In a ramen and sushi kitchen, the exposure risk is compounded. Raw fish used in sushi preparation has no further cooking step to kill contamination introduced after it is sliced and plated. Ramen broth and toppings that sit in open containers during service are similarly vulnerable.
Florida inspectors do not order emergency closures for a single fly near a window. The fly activity documented on April 14 was serious enough that inspectors determined customers could not safely eat there until the problem was resolved. That determination carries legal weight: the facility was ordered vacated, not simply warned.
The Pattern
The February closure makes the April shutdown harder to read as a one-time lapse.
On February 23, 2026, inspectors visited Ramen Hana and Sushi and documented eight high-severity violations and two intermediate violations. The emergency closure that day was also attributed to fly activity. The restaurant resolved the violations by the next morning and reopened February 24.

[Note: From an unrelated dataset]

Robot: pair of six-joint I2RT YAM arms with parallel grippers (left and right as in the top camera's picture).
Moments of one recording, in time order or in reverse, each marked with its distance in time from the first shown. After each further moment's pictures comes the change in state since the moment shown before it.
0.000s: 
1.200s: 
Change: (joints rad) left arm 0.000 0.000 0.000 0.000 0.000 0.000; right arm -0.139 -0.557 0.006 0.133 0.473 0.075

Fifty-three days later, inspectors returned and found the same category of problem.
The February inspection was the most violation-heavy single visit in the restaurant's recent record, with eight high-severity citations in one day. The April closure, while producing fewer violations on paper, four high-severity and two intermediate, repeated the exact trigger that had shut the restaurant down less than two months before.

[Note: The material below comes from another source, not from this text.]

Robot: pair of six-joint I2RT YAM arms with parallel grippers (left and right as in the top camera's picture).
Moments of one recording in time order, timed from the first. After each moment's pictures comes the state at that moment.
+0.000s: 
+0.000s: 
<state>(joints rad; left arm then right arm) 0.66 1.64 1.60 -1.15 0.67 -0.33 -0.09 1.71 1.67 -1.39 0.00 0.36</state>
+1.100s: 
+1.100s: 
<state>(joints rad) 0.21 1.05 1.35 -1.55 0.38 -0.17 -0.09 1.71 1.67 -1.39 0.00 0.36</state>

Between those two closures, a routine inspection on February 24 and another on November 12, 2025 each produced zero high-severity or intermediate violations. The restaurant was capable of passing inspections cleanly. The question the record raises is why fly activity returned as a closure-level finding so quickly after the February shutdown.
The Longer Record
Ramen Hana and Sushi has 33 inspections on record and 187 total violations documented across its history as a permanent food service facility. This April closure was its third emergency shutdown.
A facility with 33 inspections and 187 violations is averaging more than five and a half violations per visit across its full record. That average includes clean visits and heavily cited ones, but it reflects a facility that has generated a substantial volume of documented problems over time.
The two prior emergency closures, February 2026 and now April 2026, both cite fly activity as the cause. That repetition is notable. Fly infestations in commercial kitchens typically require source elimination, not just surface cleaning: locating and removing breeding sites, sealing entry points, and maintaining conditions that don't support fly populations. A closure resolved overnight, as both of these were, addresses the immediate inspection finding. Whether it addresses the underlying condition is a different question.
The November 2025 inspection produced a clean result. So did the February 24 follow-up after the first closure. The April 14 closure arrived anyway, less than eight weeks later.
State records show the restaurant passed its April 17 inspections and was cleared to reopen. What those records do not show is whether the fly activity that triggered two emergency closures in 53 days has been durably resolved, or whether inspectors will find it again.